[Goal of the exercise] Every entry must be duplicated precisely as written.

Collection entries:
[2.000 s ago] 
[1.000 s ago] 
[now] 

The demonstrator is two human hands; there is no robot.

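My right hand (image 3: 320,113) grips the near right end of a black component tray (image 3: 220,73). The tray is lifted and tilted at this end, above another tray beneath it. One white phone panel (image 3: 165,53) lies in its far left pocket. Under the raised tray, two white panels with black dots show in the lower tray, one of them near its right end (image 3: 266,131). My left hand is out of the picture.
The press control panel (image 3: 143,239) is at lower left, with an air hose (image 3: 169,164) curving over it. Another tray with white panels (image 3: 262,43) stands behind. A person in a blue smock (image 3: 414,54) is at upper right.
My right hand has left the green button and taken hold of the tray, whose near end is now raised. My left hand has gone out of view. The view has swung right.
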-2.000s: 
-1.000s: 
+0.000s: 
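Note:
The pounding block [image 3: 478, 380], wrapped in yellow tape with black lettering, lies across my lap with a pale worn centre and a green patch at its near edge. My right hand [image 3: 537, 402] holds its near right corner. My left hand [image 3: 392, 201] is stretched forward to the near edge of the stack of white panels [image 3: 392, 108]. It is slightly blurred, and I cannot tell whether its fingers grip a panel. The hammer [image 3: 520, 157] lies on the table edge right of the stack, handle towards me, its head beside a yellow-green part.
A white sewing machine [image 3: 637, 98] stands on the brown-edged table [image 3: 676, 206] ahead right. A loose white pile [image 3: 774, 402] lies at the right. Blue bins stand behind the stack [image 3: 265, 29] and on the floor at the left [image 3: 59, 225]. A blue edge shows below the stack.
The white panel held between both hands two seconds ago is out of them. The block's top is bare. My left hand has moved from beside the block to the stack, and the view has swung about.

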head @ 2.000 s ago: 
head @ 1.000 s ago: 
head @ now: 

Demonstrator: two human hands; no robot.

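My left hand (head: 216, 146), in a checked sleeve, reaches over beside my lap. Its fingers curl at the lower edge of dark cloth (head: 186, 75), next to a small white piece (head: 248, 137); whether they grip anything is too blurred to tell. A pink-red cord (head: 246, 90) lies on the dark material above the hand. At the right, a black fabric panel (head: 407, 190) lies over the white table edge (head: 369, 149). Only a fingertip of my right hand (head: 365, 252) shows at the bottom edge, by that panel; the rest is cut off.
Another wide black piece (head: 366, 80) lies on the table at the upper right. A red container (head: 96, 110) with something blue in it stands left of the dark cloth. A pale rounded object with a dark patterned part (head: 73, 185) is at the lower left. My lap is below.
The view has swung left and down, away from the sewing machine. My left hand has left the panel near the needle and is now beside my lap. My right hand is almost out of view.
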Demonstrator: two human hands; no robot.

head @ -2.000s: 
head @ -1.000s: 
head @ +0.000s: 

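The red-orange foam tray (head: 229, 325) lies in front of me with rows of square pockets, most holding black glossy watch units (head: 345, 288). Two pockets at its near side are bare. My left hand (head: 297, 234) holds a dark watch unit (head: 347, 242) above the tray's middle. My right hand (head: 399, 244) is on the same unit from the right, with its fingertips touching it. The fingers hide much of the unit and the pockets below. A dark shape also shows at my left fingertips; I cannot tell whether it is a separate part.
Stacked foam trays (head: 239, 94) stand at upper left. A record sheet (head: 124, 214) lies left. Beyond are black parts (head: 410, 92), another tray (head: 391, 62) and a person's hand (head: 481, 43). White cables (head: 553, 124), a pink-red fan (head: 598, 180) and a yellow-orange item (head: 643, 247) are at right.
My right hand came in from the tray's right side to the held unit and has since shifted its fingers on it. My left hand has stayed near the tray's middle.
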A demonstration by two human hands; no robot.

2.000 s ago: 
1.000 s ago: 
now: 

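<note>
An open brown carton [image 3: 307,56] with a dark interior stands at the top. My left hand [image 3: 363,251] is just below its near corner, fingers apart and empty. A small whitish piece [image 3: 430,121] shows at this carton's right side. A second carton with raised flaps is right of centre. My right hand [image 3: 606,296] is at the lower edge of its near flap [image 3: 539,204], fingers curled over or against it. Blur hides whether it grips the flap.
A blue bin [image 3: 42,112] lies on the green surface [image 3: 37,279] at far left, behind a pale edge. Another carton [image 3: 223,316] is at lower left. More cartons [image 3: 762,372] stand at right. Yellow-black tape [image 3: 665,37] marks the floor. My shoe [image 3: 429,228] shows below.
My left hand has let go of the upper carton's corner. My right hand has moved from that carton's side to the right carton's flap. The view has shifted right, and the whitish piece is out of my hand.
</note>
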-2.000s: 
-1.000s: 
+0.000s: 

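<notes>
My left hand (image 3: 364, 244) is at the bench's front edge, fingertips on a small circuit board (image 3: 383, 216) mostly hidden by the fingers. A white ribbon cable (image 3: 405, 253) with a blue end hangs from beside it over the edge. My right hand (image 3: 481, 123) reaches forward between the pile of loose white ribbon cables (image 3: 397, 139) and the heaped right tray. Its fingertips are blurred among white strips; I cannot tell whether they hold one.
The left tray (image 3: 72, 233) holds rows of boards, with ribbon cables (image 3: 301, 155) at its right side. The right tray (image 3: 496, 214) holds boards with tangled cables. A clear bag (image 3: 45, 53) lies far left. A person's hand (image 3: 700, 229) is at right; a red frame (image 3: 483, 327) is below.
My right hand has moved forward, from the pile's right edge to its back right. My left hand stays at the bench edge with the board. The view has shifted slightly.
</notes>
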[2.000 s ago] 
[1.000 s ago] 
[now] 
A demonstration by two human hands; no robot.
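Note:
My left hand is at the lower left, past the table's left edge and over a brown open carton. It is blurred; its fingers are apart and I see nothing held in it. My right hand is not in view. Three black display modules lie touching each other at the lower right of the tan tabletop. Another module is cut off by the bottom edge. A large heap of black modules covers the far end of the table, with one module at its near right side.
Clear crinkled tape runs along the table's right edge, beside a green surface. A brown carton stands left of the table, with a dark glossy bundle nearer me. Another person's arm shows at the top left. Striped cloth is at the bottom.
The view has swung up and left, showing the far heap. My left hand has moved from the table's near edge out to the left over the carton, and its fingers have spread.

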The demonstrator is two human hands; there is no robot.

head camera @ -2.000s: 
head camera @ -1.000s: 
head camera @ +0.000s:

[Exercise solution]
[2.000 s ago] 
[1.000 s ago] 
[now] 

The demonstrator is two human hands; there is no robot.

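My right hand (image 3: 320,113) grips the near right end of a black component tray (image 3: 220,73). The tray is lifted and tilted at this end, above another tray beneath it. One white phone panel (image 3: 165,53) lies in its far left pocket. Under the raised tray, two white panels with black dots show in the lower tray, one of them near its right end (image 3: 266,131). My left hand is out of the picture.
The press control panel (image 3: 143,239) is at lower left, with an air hose (image 3: 169,164) curving over it. Another tray with white panels (image 3: 262,43) stands behind. A person in a blue smock (image 3: 414,54) is at upper right.
My right hand has left the green button and taken hold of the tray, whose near end is now raised. My left hand has gone out of view. The view has swung right.
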-2.000s: 
-1.000s: 
+0.000s: 
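Note:
The pounding block [image 3: 478, 380], wrapped in yellow tape with black lettering, lies across my lap with a pale worn centre and a green patch at its near edge. My right hand [image 3: 537, 402] holds its near right corner. My left hand [image 3: 392, 201] is stretched forward to the near edge of the stack of white panels [image 3: 392, 108]. It is slightly blurred, and I cannot tell whether its fingers grip a panel. The hammer [image 3: 520, 157] lies on the table edge right of the stack, handle towards me, its head beside a yellow-green part.
A white sewing machine [image 3: 637, 98] stands on the brown-edged table [image 3: 676, 206] ahead right. A loose white pile [image 3: 774, 402] lies at the right. Blue bins stand behind the stack [image 3: 265, 29] and on the floor at the left [image 3: 59, 225]. A blue edge shows below the stack.
The white panel held between both hands two seconds ago is out of them. The block's top is bare. My left hand has moved from beside the block to the stack, and the view has swung about.
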
head @ 2.000 s ago: 
head @ 1.000 s ago: 
head @ now: 

Demonstrator: two human hands; no robot.

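My left hand (head: 216, 146), in a checked sleeve, reaches over beside my lap. Its fingers curl at the lower edge of dark cloth (head: 186, 75), next to a small white piece (head: 248, 137); whether they grip anything is too blurred to tell. A pink-red cord (head: 246, 90) lies on the dark material above the hand. At the right, a black fabric panel (head: 407, 190) lies over the white table edge (head: 369, 149). Only a fingertip of my right hand (head: 365, 252) shows at the bottom edge, by that panel; the rest is cut off.
Another wide black piece (head: 366, 80) lies on the table at the upper right. A red container (head: 96, 110) with something blue in it stands left of the dark cloth. A pale rounded object with a dark patterned part (head: 73, 185) is at the lower left. My lap is below.
The view has swung left and down, away from the sewing machine. My left hand has left the panel near the needle and is now beside my lap. My right hand is almost out of view.
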Demonstrator: two human hands; no robot.

head @ -2.000s: 
head @ -1.000s: 
head @ +0.000s: 

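The red-orange foam tray (head: 229, 325) lies in front of me with rows of square pockets, most holding black glossy watch units (head: 345, 288). Two pockets at its near side are bare. My left hand (head: 297, 234) holds a dark watch unit (head: 347, 242) above the tray's middle. My right hand (head: 399, 244) is on the same unit from the right, with its fingertips touching it. The fingers hide much of the unit and the pockets below. A dark shape also shows at my left fingertips; I cannot tell whether it is a separate part.
Stacked foam trays (head: 239, 94) stand at upper left. A record sheet (head: 124, 214) lies left. Beyond are black parts (head: 410, 92), another tray (head: 391, 62) and a person's hand (head: 481, 43). White cables (head: 553, 124), a pink-red fan (head: 598, 180) and a yellow-orange item (head: 643, 247) are at right.
My right hand came in from the tray's right side to the held unit and has since shifted its fingers on it. My left hand has stayed near the tray's middle.
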A demonstration by two human hands; no robot.

2.000 s ago: 
1.000 s ago: 
now: 

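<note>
An open brown carton [image 3: 307,56] with a dark interior stands at the top. My left hand [image 3: 363,251] is just below its near corner, fingers apart and empty. A small whitish piece [image 3: 430,121] shows at this carton's right side. A second carton with raised flaps is right of centre. My right hand [image 3: 606,296] is at the lower edge of its near flap [image 3: 539,204], fingers curled over or against it. Blur hides whether it grips the flap.
A blue bin [image 3: 42,112] lies on the green surface [image 3: 37,279] at far left, behind a pale edge. Another carton [image 3: 223,316] is at lower left. More cartons [image 3: 762,372] stand at right. Yellow-black tape [image 3: 665,37] marks the floor. My shoe [image 3: 429,228] shows below.
My left hand has let go of the upper carton's corner. My right hand has moved from that carton's side to the right carton's flap. The view has shifted right, and the whitish piece is out of my hand.
</note>
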-2.000s: 
-1.000s: 
+0.000s: 

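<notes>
My left hand (image 3: 364, 244) is at the bench's front edge, fingertips on a small circuit board (image 3: 383, 216) mostly hidden by the fingers. A white ribbon cable (image 3: 405, 253) with a blue end hangs from beside it over the edge. My right hand (image 3: 481, 123) reaches forward between the pile of loose white ribbon cables (image 3: 397, 139) and the heaped right tray. Its fingertips are blurred among white strips; I cannot tell whether they hold one.
The left tray (image 3: 72, 233) holds rows of boards, with ribbon cables (image 3: 301, 155) at its right side. The right tray (image 3: 496, 214) holds boards with tangled cables. A clear bag (image 3: 45, 53) lies far left. A person's hand (image 3: 700, 229) is at right; a red frame (image 3: 483, 327) is below.
My right hand has moved forward, from the pile's right edge to its back right. My left hand stays at the bench edge with the board. The view has shifted slightly.
</notes>
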[2.000 s ago] 
[1.000 s ago] 
[now] 
A demonstration by two human hands; no robot.
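Note:
My left hand is at the lower left, past the table's left edge and over a brown open carton. It is blurred; its fingers are apart and I see nothing held in it. My right hand is not in view. Three black display modules lie touching each other at the lower right of the tan tabletop. Another module is cut off by the bottom edge. A large heap of black modules covers the far end of the table, with one module at its near right side.
Clear crinkled tape runs along the table's right edge, beside a green surface. A brown carton stands left of the table, with a dark glossy bundle nearer me. Another person's arm shows at the top left. Striped cloth is at the bottom.
The view has swung up and left, showing the far heap. My left hand has moved from the table's near edge out to the left over the carton, and its fingers have spread.
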
The demonstrator is two human hands; there is no robot.

head camera @ -2.000s: 
head camera @ -1.000s: 
head camera @ +0.000s:

This is the complete output for the exercise.